> [What is needed]: Only the closing stretch of the material is wanted: the line containing "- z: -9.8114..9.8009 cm" and every line after it, transcribed exactly.
- Opening Delimiter -
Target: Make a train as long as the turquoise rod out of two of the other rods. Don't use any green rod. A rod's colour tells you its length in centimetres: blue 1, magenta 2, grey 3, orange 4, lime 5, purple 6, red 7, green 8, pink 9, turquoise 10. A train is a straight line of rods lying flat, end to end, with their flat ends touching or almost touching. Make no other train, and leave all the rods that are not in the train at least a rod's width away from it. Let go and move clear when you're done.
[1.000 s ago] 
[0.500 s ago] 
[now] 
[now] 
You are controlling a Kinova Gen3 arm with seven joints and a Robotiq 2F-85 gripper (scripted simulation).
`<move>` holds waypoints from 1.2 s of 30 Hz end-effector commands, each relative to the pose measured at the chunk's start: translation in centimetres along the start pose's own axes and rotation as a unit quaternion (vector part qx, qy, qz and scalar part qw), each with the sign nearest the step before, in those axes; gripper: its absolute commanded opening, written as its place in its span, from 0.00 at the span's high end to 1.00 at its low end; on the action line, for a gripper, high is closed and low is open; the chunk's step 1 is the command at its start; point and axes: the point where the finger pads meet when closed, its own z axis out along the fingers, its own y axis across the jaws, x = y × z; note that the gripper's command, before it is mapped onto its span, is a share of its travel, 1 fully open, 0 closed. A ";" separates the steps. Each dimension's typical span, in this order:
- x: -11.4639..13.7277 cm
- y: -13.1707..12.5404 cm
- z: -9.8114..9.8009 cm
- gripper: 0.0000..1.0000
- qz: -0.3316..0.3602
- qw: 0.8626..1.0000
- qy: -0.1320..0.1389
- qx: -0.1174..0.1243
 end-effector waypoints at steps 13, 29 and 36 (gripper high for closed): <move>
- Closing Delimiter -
> [Task output]:
- z: -9.8114..9.8009 cm
- gripper: 0.0000..1.0000
- qz: -0.3316..0.3602
- qw: 0.8626..1.0000
- qy: -0.1320..0.1389
- qx: -0.1174..0.1243
 end-effector waypoints at steps 13, 29 and 36 (gripper high for closed): <move>

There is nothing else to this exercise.